Свадьба — всегда веселье, но оно быстро проходит, как весеннее половодье. А вся будничная жизнь, как говорится, впереди. В следующем, 1959 году, 26 июля в шаныраке Евнея впервые раздалось детское «уа-уа». Евней стал отцом, тогда ему исполнилось тридцать четыре года. Младенец огласил своим громким криком огромную квартиру (в это время Букетовы, покинув студенческое общежитие, получили четырехкомнатную квартиру в центре города). Счастливый отец, приоткрыв завернутую в одеяло дочь, долго всматривался в лицо крошки, потом удовлетворенно сказал: «Ух ты, уже качает свои права, как бы заявляя, вы меня узнаете? Истинная красавица! Мать наша правильно назвала ее: имя звучное и громкое — Акелу[37], только Акелу, не иначе!..» А потом, балуя малышку, нежно звал ее — Аканай, с вариациями Акантай, чаще всего — Акакок. Последнее обращение, по словам Алмы Бекжанкызы, окончательно закрепилось за нею, отец в последние годы постоянно величал ее именно так.
В беседе с Алмой Бекжанкызы я поинтересовался: «А как вас звал супруг? Наверное, Алмажан? Или называл другим ласкательным именем?»
— О нет, хотя и любил страстно, никогда открыто не показывал свои чувства, в этом он был скуповат.

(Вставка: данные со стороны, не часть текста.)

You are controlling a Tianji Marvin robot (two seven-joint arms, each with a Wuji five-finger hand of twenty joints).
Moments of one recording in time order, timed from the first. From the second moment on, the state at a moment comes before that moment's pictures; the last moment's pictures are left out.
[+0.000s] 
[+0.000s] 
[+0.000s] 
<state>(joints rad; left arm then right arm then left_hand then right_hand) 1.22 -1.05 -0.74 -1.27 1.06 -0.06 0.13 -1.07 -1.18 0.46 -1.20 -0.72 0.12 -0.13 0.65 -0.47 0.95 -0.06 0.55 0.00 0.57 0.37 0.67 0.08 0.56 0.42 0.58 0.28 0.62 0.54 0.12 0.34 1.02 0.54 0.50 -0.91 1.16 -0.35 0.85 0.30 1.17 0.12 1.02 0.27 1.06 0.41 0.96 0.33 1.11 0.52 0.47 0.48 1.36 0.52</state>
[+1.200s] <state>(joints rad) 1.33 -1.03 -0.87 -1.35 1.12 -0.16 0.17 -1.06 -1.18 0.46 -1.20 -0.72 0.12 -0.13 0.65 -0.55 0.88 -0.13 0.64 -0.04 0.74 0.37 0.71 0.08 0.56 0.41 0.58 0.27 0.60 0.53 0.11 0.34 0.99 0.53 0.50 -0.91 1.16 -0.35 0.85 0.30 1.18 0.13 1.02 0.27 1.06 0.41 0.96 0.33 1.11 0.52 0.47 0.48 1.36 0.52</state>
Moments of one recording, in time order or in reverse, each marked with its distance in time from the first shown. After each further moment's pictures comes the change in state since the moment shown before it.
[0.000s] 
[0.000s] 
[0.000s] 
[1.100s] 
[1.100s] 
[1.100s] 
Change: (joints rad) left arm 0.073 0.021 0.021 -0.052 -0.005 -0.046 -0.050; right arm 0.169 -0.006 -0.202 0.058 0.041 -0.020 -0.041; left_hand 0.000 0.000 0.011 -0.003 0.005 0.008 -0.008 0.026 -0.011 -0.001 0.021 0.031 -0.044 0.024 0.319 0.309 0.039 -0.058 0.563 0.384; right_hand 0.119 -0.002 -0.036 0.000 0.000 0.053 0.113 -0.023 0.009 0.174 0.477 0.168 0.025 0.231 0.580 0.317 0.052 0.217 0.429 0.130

Меня он называл Алмабай, видимо, чтобы сочеталось с созвучным, ласкательным именем дочери — Аканай. Вообще, он был очень строг, требователен. Мне объясняли, что так его воспитала бабушка, он ведь с малых лет верховодил в своем доме. Покойная свекровь моя, Бальтай, была умной женщиной, она меня сразу предупредила, чтобы я ему ни в чем не перечила, что весь мужской род Букетовых привык командовать женщинами. Она говорила, что от этого вреда не будет, и, если хочешь добиться чего-то от него, можно всегда это получить лаской и умом… Я молодая была, в те годы не очень слушалась старших, повидавших жизнь. Сейчас я думаю, что свекровь моя была во многом права…
В «Шести письмах другу» в ироническом тоне говорится: «Переход в положение хорошо зарабатывающего научного работника, преподавателя высшего учебного заведения (каковым стал сразу же после защиты диссертации) очень тешил мое самолюбие, и, как я уже писал тебе, в определенный период я был очень доволен собой…»
К счастью, этот период благодушия и самодовольства продолжался недолго.
Пытливый ум Букетова постоянно жаждал новых впечатлений, достижений, открытий, и он снова окунулся в науку. Теперь его целиком захватила идея внедрения в производство более эффективной технологии выплавки меди, при которой бы значительно увеличился выход сопутствующих металлов — молибдена, селена, теллура. Что касается молибдена, то ему уже казалось, что проблема извлечения его из шламов положительно решена им еще в 1954 году в кандидатской диссертации. Содержащиеся в ней расчеты просто надо проверить на производстве, скажем, на том же Балхашском медеплавильном гиганте. Что обещает огромную выгоду для государства. Параллельно этому он мечтал повторно извлекать из гор отходов производства, на языке металлургов — отвалов, в бурю засыпавших пылью весь город Балхаш, редкие элементы, что также принесло бы миллионные прибыли, так как потребность в них растет из года в год.